# [TASK ITEM]
Take every line of the material below that includes the string "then" and copy it out.

::: DATA LISTING :::

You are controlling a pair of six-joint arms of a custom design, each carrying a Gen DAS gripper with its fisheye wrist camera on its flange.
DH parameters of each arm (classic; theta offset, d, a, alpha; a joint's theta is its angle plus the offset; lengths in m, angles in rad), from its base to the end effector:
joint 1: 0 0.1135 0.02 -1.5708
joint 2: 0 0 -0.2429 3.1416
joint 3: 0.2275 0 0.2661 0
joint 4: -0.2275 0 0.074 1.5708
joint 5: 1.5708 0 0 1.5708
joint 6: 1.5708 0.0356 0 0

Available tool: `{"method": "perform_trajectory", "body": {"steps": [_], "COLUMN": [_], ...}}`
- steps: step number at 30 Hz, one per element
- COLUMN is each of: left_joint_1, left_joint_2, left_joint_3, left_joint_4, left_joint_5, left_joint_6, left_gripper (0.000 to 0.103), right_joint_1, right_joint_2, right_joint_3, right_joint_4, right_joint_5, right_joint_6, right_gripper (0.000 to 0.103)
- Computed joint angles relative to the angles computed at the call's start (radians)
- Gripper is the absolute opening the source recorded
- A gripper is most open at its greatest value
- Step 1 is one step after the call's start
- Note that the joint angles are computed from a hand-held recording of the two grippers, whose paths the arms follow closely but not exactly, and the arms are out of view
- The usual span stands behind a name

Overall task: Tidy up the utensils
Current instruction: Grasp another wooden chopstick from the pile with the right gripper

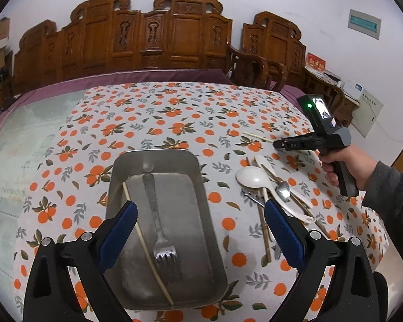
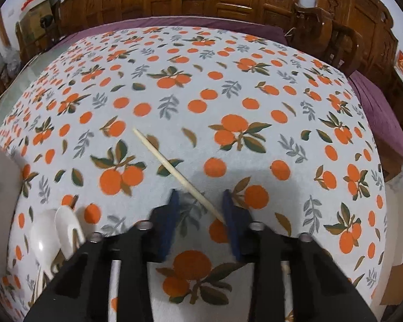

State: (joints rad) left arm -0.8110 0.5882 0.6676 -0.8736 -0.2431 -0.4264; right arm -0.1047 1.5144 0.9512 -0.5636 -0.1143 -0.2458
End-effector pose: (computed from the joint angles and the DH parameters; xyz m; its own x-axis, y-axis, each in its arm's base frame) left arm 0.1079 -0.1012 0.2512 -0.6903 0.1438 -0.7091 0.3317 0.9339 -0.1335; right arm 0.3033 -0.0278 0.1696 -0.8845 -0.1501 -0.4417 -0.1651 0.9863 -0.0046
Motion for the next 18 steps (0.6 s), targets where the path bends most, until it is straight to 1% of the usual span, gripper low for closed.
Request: {"method": "perform_trajectory", "body": {"steps": [3,5,9,12,15,16,18], "left_joint_1": [-0.049,-0.084,-0.171,-0.235,-0.324,-0.352,-0.415], "left_joint_2": [0.005,0.007,0.021,0.032,0.043,0.052,0.077], "left_joint_3": [0.006,0.009,0.016,0.022,0.033,0.038,0.047], "left_joint_4": [-0.009,-0.014,-0.025,-0.038,-0.059,-0.063,-0.069], "left_joint_5": [-0.032,-0.05,-0.107,-0.142,-0.203,-0.222,-0.262], "left_joint_6": [-0.027,-0.044,-0.088,-0.133,-0.188,-0.205,-0.248], "left_gripper": [0.092,0.092,0.092,0.092,0.092,0.092,0.092], "right_joint_1": [0.0,0.0,-0.008,-0.024,-0.051,-0.058,-0.09], "right_joint_2": [-0.039,-0.08,-0.191,-0.333,-0.52,-0.605,-0.746], "right_joint_3": [-0.023,-0.056,-0.137,-0.219,-0.292,-0.317,-0.345], "right_joint_4": [-0.038,-0.053,-0.087,-0.132,-0.225,-0.268,-0.359], "right_joint_5": [0.0,0.006,0.018,0.009,-0.01,-0.004,-0.033], "right_joint_6": [-0.012,-0.017,-0.019,-0.022,-0.018,-0.013,-0.023], "right_gripper": [0.01,0.006,0.006,0.006,0.006,0.006,0.006]}}
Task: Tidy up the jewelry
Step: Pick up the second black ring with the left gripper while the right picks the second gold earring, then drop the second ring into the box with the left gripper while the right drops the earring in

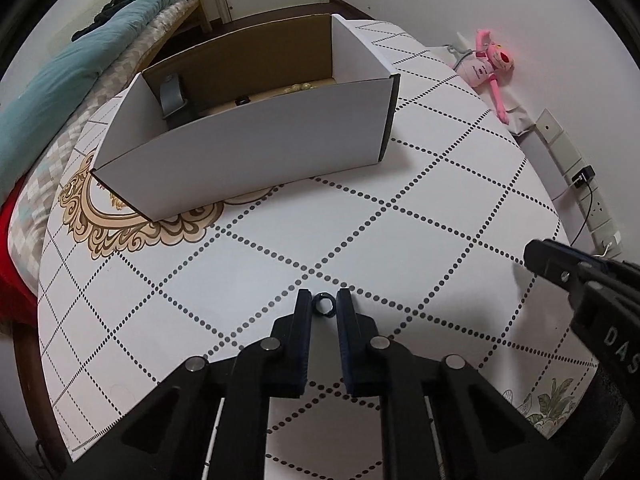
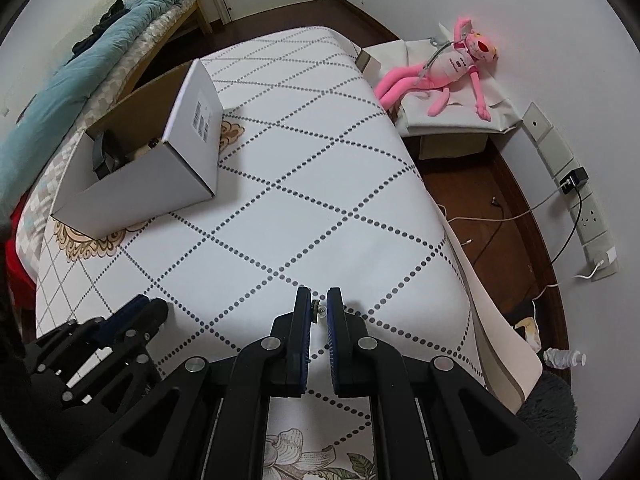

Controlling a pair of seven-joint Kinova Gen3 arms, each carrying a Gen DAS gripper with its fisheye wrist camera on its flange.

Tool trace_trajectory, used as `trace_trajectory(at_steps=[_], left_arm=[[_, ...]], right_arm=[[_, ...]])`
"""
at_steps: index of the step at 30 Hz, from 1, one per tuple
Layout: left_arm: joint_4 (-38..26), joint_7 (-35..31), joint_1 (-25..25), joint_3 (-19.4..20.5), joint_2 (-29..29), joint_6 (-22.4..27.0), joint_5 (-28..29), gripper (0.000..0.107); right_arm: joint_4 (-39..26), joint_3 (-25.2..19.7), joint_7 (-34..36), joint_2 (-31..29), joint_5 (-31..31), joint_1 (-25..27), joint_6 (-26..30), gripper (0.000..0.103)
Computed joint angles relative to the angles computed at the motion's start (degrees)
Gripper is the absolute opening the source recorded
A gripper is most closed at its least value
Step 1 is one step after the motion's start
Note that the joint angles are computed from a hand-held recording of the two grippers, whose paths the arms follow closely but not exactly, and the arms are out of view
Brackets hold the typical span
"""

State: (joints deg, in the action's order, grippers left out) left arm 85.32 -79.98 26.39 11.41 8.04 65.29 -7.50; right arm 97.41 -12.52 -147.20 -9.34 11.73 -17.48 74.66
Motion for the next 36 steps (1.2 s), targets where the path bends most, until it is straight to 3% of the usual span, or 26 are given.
trace_trajectory(at_steps=[8,14,20,25,32,34,36], left_arm=[[-2.49,-3.29,-3.46,-0.8,-2.24,1.56,5.48,0.01],[-12.73,-7.26,-8.13,-2.7,-1.63,5.69,10.84,0.01],[-28.64,-7.78,-10.03,-3.7,6.85,12.85,9.81,0.01],[-40.69,-7.9,-11.48,-4.18,16.01,21.7,12.65,0.01],[-51.03,-7.6,-8.61,-6.28,22.53,29.36,9.51,0.014],[-53.14,-7.32,-8.32,-6.85,23.53,30.67,8.81,0.023],[-52.97,-6.88,-8.33,-7.31,23.21,29.89,8.46,0.044]], right_arm=[[-3.94,0.01,1.41,-0.67,-0.04,0.12,-0.28,0.008],[-11.78,2.15,7.31,2.73,-2.04,0.74,-1.61,0.008],[-23.16,5.95,16.42,11.45,-7.72,1.84,-1.55,0.008],[-34.15,8.21,23.84,20.84,-13.17,3.5,3.99,0.008],[-42.35,9.29,28.63,28.52,-16.82,5.49,11.8,0.011],[-43.13,9.62,29.02,29.17,-16.18,5.15,12.64,0.026],[-43.34,9.86,29.04,29.21,-15.87,4.99,12.65,0.042]])
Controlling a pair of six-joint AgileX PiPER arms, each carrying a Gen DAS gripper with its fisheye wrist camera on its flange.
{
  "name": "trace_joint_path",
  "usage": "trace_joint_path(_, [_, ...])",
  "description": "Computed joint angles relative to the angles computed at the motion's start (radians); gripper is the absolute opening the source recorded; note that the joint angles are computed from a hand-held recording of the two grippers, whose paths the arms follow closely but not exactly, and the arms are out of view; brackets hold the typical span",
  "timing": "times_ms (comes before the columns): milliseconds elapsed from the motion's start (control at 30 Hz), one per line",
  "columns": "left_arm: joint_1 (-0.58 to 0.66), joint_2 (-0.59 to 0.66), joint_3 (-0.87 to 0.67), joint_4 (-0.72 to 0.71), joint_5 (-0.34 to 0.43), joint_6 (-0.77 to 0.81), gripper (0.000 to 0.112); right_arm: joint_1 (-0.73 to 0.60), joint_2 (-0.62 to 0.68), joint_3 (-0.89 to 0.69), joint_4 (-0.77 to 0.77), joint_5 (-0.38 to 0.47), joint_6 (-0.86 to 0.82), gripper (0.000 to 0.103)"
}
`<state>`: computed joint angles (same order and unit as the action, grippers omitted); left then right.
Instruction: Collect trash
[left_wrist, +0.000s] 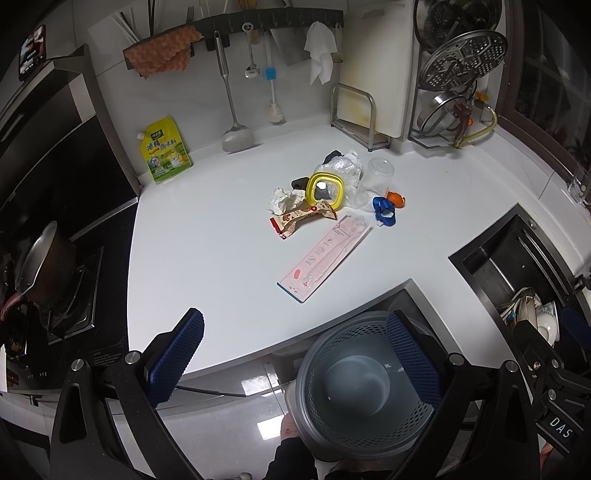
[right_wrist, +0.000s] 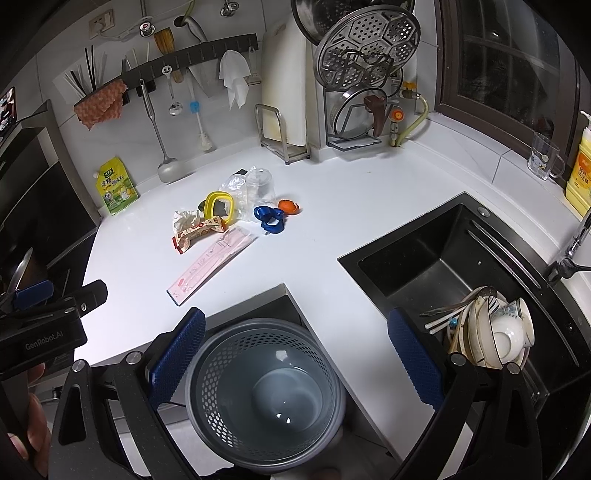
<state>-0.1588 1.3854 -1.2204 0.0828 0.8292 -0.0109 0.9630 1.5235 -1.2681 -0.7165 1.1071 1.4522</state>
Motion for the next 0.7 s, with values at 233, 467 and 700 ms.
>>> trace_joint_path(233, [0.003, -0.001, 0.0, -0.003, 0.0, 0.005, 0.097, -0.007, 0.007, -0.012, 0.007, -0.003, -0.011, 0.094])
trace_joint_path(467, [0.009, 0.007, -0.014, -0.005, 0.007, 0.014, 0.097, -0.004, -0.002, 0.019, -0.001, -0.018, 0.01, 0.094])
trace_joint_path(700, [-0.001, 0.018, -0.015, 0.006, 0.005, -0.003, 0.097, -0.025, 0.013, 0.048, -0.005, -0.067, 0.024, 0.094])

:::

# [EXERCISE SOLUTION]
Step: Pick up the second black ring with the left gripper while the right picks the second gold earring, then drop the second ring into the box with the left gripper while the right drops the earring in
`<state>`: computed joint angles (same order and unit as the action, grippers omitted); left then right.

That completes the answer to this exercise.